Texto do autor deste "blog", publicado no "Gato Maltês" no dia 1 de Abril de 2007, que Luís Pinheiro de Almeida teve a gentileza de incluir no seu novo livro "Biografia do Ié-Ié", acabado de editar pela Documenta e que hoje é apresentado, pelas 17h, no Cine-Teatro da Encarnação. Ficam a referência e os meus públicos agradecimentos.
"No dia 1 de Abril de
1965, um pouco depois das sete horas da tarde, Pedro Castelo anunciava, após
alguns acordes do instrumental “Revenge”, dos Kinks, na frequência modulada
(uma novidade) do Rádio Clube Português, “Em Órbita”: “um programa feito por
nós e dito por mim”. Não sei se a frase foi dita logo na abertura do primeiro
programa, ou mais tarde por Cândido Mota, o seu apresentador nos anos
subsequentes, mas sei que se tornou frequente, ao longo dos anos, e é isso que
importa.

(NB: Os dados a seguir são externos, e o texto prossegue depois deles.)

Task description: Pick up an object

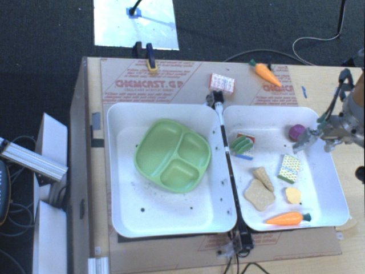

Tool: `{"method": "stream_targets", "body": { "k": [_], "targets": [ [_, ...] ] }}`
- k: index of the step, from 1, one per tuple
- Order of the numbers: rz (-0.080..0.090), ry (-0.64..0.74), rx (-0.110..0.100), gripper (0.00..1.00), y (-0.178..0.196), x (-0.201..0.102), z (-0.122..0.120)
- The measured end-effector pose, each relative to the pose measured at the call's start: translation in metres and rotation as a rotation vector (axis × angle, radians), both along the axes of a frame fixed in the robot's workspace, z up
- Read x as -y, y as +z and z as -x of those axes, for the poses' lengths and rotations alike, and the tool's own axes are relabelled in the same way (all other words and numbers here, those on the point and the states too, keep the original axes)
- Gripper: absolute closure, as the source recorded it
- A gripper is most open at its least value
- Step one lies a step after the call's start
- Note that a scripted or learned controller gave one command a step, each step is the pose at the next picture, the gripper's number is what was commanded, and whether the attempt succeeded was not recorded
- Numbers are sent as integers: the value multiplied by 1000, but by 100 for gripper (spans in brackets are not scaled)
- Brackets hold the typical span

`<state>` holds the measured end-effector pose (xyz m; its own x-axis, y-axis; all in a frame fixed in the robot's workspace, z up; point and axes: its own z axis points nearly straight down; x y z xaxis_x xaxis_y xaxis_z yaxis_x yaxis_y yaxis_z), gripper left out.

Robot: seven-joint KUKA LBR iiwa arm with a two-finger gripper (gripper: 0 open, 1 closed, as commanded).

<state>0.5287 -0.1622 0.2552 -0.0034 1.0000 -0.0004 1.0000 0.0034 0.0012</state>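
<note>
1. In the camera view, the tool [308, 139] hung over the right bin [333, 178], just beside a round purple object [296, 132]; I cannot tell its state.
2. I judge the approach step; next it should descend.
3. Nearby lay a smooth plastic carrot [285, 218] and a flat bread slice [259, 195].

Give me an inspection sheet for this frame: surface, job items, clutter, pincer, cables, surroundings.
Surface: bench under cardboard, bearing left bin and right bin.
Job's things: right bin holds purple ball, green toy, checkered block, bread slice, cracker, yellow piece, carrot; left bin holds green divided plate.
Clutter: second carrot and small red-white box on cardboard.
Pincer: over right bin, beside purple ball, holding nothing seen.
Cables: white cable on floor.
Surroundings: dark carpet, white sheet.
</note>
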Motion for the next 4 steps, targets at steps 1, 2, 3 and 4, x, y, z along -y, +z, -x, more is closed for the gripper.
{"method": "stream_targets", "body": {
  "k": [1,2,3,4],
  "targets": [
    [0,-3,-2,0,-166,44,-26],
    [0,1,2,0,-170,44,-80],
    [-1,0,0,0,-169,44,-141],
    [3,5,5,100,-158,44,-142]
  ]
}}
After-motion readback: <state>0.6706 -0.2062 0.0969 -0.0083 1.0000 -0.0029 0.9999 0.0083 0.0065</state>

Uma frase que funcionava como se de uma assinatura, uma síntese se
tratasse, encapsulando em si um novo conceito ou parte dele: não estávamos
perante um programa que promovia “estrelas da rádio” (muito comuns na época),
quer fossem os seus autores ou o apresentador (na altura dizia-se “locutor”),
mas anunciava, isso sim, uma certa radicalidade, um corte com a tradição de
falsa intimidade com o ouvinte, tantas vezes expressa, pelos chamados
“locutores da voz doce” e suas companheiras de emissão, no “amigos ouvintes,
muito boa noite; somos a vossa companhia durante estes próximos minutos”.
Radicalidade,
intransigência, fidelidade aos princípios definidos pelos seus autores (Jorge
Gil, João Manuel Alexandre – falecido no dia 29 de Setembro de 1969 num
desastre de automóvel - e Pedro
Albergaria, entre outros) sem qualquer tentativa de ir “ao encontro do gosto do
público”, era este o conceito, o que só era “permitido” por se tratar da rede
de frequência modulada, algo que, ao tempo, era uma novidade que só um número
limitado de receptores possuía, o que a tornava numa frequência elitista, e o
custo da respectiva emissão, e da publicidade que a mantinha, substancialmente
mais baixos e acessíveis a um maior número de anunciantes. Aliás, até no caso
da publicidade o “Em Órbita” foi de certo modo pioneiro, pois, se bem lembro,
tinha um patrocínio único seleccionado pelos próprios autores do programa com
“spots” adaptados ao seu “mood and tone”, o que, longe de ser um acaso, era
essencial à apresentação da sua unidade conceptual.
Mas a sua marca
mais identificativa foi o facto de ter sido o primeiro programa de rádio a
apenas “passar”, de modo consistente e intransigente no gosto, música popular
anglo-americana, "rock & roll", a música que mudou o mundo e era
considerada na altura, no Portugal ultraconservador da ditadura, como “música e
batuque de pretos” (sim, no Portugal “multirracial”), pecado original que
conduzia directamente à depravação dos costumes, diluição da moral e
delinquência juvenis. Aliás, o que era curioso verificar era o facto da
esquerda comunista e a ditadura salazarista terem perante o "rock &
roll" uma atitude idêntica, embora com propostas diferenciadas: a música
de variedades, para o regime, e a canção de texto francesa para a esquerda
comunista.
Essa radicalidade,
esse “desprezo” (chamemo-lhe assim) pelo gosto das maiorias substituído pelo
gosto dos seus autores, essa “arrogância” assumida (sim, não há mal nenhum
nisso) ajudou a formar e a formatar o gosto musical (e não só) de uma geração,
mas foi muito para além disso: contribuiu para a criação, em muitos
adolescentes de então, onde felizmente me incluo, de uma personalidade e um
novo modo ver e entender o mundo. Foi esta “atitude” que levou Jorge Gil a
abrir uma excepção para chamar a atenção para José Afonso, ainda no tempo das
baladas de Coimbra, e a “passar” a “Lenda de El-Rei D. Sebastião”, do Quarteto
1111, na altura uma pedrada no charco da música portuguesa. Foi também essa
atitude que levou o “Em Órbita" a eleger, num dos seus anos de emissão,
“Strangers In The Night”, de Frank Sinatra, um dos temas mais “passados” nesse
ano nos vários programas de rádio, como a pior canção do ano, para grande
escândalo da maioria e gozo dos autores do programa e dos seus indefectíveis."